Instructions to follow =
Every line in the data below from the one containing "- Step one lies" down to the one containing "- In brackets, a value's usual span", both included, must be retyped exactly; no other line is to appear.

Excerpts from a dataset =
____

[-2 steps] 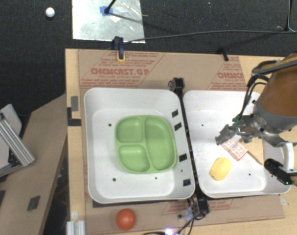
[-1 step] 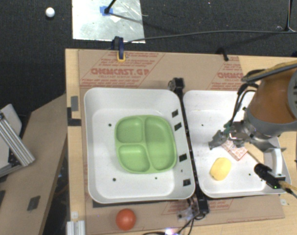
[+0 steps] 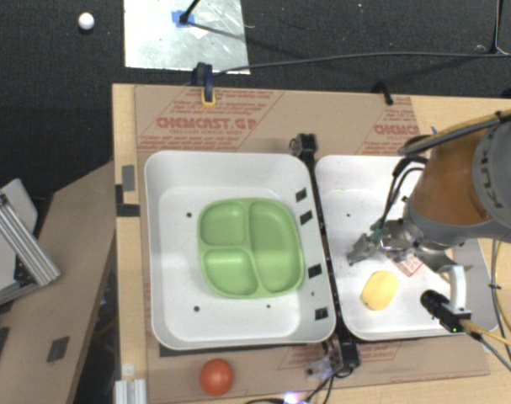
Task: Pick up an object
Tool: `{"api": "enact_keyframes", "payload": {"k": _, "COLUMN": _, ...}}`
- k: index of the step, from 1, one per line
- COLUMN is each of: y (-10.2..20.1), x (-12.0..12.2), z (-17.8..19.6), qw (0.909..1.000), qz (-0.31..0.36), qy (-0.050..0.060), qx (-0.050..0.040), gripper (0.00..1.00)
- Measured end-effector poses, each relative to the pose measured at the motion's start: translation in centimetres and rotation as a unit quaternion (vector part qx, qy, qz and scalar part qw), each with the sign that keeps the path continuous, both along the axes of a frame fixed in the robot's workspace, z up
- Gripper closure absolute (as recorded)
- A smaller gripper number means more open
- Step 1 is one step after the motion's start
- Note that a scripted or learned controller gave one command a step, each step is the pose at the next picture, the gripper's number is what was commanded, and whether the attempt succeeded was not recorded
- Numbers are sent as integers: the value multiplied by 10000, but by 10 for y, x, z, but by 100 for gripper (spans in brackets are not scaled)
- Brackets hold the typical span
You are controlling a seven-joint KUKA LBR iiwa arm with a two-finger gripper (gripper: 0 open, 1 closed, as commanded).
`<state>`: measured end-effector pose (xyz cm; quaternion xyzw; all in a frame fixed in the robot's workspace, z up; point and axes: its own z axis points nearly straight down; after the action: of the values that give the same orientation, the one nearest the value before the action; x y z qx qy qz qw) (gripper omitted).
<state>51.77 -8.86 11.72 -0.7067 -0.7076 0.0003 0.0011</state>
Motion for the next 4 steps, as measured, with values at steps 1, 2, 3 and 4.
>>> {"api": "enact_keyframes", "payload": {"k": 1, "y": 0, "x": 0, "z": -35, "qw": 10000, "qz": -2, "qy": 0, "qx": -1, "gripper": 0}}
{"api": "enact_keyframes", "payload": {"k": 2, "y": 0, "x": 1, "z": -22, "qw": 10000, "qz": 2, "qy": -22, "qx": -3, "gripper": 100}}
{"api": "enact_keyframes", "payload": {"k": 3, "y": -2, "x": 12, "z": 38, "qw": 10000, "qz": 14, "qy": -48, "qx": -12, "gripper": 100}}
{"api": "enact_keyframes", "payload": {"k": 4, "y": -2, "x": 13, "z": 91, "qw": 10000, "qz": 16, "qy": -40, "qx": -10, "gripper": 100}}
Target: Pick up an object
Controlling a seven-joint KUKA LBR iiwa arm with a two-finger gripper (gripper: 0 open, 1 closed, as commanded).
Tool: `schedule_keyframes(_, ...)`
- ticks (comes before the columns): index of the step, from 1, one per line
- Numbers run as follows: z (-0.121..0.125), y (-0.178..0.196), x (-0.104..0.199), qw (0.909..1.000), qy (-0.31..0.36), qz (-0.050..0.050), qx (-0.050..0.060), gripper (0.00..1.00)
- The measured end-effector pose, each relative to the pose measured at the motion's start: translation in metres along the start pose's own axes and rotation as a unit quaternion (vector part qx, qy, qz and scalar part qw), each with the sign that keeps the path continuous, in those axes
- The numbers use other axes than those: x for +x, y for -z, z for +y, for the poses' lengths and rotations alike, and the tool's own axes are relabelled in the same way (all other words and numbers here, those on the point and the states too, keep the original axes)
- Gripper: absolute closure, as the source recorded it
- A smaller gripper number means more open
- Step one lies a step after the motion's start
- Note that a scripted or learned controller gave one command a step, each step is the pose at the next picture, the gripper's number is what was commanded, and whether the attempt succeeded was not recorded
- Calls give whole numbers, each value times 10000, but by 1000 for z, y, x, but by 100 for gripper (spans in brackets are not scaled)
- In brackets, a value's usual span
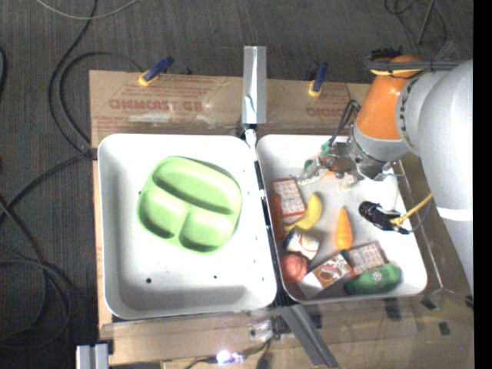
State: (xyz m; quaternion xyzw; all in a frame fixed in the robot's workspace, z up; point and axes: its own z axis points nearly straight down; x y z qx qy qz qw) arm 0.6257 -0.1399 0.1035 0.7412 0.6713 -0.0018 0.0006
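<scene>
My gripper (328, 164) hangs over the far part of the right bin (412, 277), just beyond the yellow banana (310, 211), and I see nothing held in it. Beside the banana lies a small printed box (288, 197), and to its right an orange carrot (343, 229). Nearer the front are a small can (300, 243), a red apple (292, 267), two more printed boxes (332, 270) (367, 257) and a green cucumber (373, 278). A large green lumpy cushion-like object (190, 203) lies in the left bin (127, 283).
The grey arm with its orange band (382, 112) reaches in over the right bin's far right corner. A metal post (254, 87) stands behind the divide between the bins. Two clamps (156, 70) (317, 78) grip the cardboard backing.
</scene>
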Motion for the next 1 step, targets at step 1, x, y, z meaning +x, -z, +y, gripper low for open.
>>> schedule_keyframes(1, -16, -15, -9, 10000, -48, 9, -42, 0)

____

Result for this exercise =
- Step one lies a step after the motion's start
- Note that a scripted or learned controller gave one command a step, each step is the pose at the next picture, the gripper's number is what was commanded, and whether the attempt succeeded was not recorded
- Calls give whole numbers, each value times 10000, but by 1000 for z, y, x, but by 100 for gripper (spans in brackets are not scaled)
- In brackets, a value's usual span

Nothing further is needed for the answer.